The Ministry of Health “MOH” through the Iraq Drug Regulatory Authority “IDRA” controls marketing authorization, pricing oversight, pharmacovigilance, inspections, import permissions, and promotion rules. Quality and standards interact with Central Organization for Standardization and Quality Control “COSQC” (under the Ministry of Planning), while localization incentives are influenced by the Ministry of Industry & Minerals.
Regulatory essentials.
All medicines (including biologics/biosimilars), medical devices, and most OTC products require IDRA approval based on safety, efficacy, and quality with evidence of GMP (and GCP for trials where applicable). Marketing authorizations are typically time-limited (commonly 5 years) and renewable with updated data. Generics follow an abbreviated, bioequivalence-driven route; biologics and biosimilars require comparability packages. Promotion is tightly controlled (no DTC for medicines), with strict rules on HCP interactions. Cannabis-based products are not authorized; opioids are authorized for medical use under strict controls.
Pricing, reimbursement, and access
Pricing is supervised by MoH/IDRA to balance access and affordability. Reimbursement is predominantly public, supplemented by private insurance in the private sector. Public procurement and tendering are pivotal for volume; distribution runs through licensed importers, wholesalers, hospitals, and pharmacies subject to GDP requirements.
Liability and IP
Product, tort, contract, and in some contexts strict liability apply. Claims can extend to individuals where direct involvement or negligence exists. Patents/trademarks are available subject to standard criteria; there is no dedicated orphan-drug pathway and no bespoke biosimilar statute (general rules apply).
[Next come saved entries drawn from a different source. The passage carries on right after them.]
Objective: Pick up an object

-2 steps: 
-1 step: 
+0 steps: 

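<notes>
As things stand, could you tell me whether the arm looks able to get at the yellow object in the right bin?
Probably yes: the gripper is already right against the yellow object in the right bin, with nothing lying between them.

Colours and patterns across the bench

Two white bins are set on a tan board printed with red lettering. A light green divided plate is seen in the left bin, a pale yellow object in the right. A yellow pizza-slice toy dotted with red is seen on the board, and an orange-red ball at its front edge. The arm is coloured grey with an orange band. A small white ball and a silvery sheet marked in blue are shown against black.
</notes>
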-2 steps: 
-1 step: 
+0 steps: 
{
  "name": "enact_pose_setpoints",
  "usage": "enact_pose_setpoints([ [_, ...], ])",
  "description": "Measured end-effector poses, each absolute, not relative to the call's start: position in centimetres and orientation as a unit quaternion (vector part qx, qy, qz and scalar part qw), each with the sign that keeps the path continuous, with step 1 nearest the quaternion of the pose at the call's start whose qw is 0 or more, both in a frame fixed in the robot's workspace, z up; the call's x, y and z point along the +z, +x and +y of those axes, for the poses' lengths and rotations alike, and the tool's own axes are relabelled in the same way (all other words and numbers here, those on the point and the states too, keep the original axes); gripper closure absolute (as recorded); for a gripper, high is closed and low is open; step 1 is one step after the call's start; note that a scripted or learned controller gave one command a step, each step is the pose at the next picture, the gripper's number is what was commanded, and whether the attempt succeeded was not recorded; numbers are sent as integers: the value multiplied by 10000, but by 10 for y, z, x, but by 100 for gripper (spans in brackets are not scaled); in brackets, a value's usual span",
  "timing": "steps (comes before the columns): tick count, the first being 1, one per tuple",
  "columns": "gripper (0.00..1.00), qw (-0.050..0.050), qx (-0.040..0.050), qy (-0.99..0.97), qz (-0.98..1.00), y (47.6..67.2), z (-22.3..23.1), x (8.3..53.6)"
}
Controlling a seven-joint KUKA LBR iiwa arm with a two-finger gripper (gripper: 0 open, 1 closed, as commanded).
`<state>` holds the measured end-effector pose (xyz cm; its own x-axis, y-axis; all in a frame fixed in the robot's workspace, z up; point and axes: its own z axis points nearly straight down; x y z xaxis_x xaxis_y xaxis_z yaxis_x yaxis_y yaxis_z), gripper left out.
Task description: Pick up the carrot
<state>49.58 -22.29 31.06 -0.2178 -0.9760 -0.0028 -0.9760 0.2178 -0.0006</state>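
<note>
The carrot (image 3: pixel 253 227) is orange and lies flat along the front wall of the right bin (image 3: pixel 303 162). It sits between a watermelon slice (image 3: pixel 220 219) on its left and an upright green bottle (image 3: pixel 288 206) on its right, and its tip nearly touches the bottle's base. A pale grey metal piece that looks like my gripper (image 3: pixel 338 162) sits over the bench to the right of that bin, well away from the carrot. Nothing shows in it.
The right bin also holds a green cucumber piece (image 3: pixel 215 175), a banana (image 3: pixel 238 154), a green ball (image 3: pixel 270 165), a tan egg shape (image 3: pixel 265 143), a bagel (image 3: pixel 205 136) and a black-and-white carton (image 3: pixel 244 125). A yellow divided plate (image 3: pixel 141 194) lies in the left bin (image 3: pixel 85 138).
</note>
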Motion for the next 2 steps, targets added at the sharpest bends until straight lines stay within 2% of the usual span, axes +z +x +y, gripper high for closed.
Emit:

Localization & industrial policy
While authorization remains science-based, broader industrial policy encourages local manufacturing and employment via tariffs, tax incentives, and potential preferences in tenders provided MoH quality requirements are met. Companies should evaluate whether local fill-finish, packaging, or technology transfer can improve pricing and tender competitiveness.
Market dynamics
Demand is driven by population growth, chronic disease burden, and rebuilding of health infrastructure. The public system anchors baseline access; private providers expand choice in urban areas. Supply chains are import-reliant but increasingly open to local production. Key frictions include regulatory variability in practice, tender predictability, customs/logistics, and FX/cash-flow management.
Risk & compliance posture
Expect routine inspections, PV reporting obligations, and strict controls on controlled substances, inducements, and advertising. Penalties range from fines and recalls to license suspension/revocation. Robust SOPs for GMP/GDP, PV, promotion, and distributor oversight are essential.